Neonatal Brachial Plexus Palsy: Risk Factors and Its Prognostic Value
Date of submission: 28-01-2018 | Date of acceptance: 24-08-2018 | Published: 29-01-2019
Introduction: Neonatal brachial plexus palsy affects 0.7 to 5.8 per 1,000 newborns and is characterised by upper limb paresis detected in the immediate neonatal period. Shoulder dystocia, instrumental delivery and foetal macrosomia are well-known risk factors. Most neonatal brachial plexus palsy evolve favourably, while 3%-27% of newborns have sequelae.

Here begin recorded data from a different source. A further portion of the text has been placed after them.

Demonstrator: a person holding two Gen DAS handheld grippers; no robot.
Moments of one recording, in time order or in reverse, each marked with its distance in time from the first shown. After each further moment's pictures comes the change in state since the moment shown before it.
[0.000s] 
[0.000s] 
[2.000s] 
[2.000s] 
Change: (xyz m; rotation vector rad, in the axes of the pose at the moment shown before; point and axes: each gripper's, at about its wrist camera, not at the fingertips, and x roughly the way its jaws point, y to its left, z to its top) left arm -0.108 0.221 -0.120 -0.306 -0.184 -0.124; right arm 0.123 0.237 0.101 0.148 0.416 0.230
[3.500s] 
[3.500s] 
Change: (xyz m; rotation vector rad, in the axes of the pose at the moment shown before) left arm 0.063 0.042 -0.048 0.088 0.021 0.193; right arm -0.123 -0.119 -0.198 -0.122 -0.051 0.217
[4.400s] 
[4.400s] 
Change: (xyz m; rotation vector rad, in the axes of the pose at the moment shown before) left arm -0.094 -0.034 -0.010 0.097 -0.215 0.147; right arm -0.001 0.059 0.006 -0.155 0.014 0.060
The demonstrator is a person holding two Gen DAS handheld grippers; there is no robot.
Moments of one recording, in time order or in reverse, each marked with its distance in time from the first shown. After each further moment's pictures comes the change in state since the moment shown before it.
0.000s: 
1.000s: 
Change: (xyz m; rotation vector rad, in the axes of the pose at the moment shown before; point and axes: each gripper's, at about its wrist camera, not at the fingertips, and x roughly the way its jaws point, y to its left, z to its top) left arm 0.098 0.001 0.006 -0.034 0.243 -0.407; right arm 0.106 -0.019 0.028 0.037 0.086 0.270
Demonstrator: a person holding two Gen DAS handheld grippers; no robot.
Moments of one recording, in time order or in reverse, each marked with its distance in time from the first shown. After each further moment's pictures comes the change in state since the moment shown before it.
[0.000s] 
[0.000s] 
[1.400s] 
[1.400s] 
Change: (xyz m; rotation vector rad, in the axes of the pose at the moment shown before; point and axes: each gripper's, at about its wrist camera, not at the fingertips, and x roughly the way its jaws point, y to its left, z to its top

Methods: A retrospective cross-sectional study was conducted to characterise neonatal brachial plexus palsy in the newborn population of a hospital with differentiated perinatal support and to assess the relationship between the risk factors and lesion prognosis. The authors reviewed the newborn medical records referred to the physical medicine and rehabilitation clinic between January 2006 and December 2016.
Results: During the study period, 137 cases of neonatal brachial plexus palsy were identified in 36,833 births, which translate into an incidence of 3.7/1,000 live births. Foetal macrosomia was found in 41% and shoulder dystocia in 40%. According to the Narakas classification, 58% were included in group I, 30% in group II, 9% in group III and 3% in group IV. The majority of patients were discharged without sequelae. Newborns with group II, III and IV lesions as well as macrosomic newborns were more likely to develop sequelae (p < 0.05). Shoulder dystocia and operative delivery did not present a statistically significant relationship with the prognosis of the lesion.
Discussion: The incidence of neonatal brachial plexus palsy in this population was similar to is described in other series. The relationship between macrosomia and neonatal brachial plexus palsy with sequelae found may be of importance in the attempt to prevent this lesion.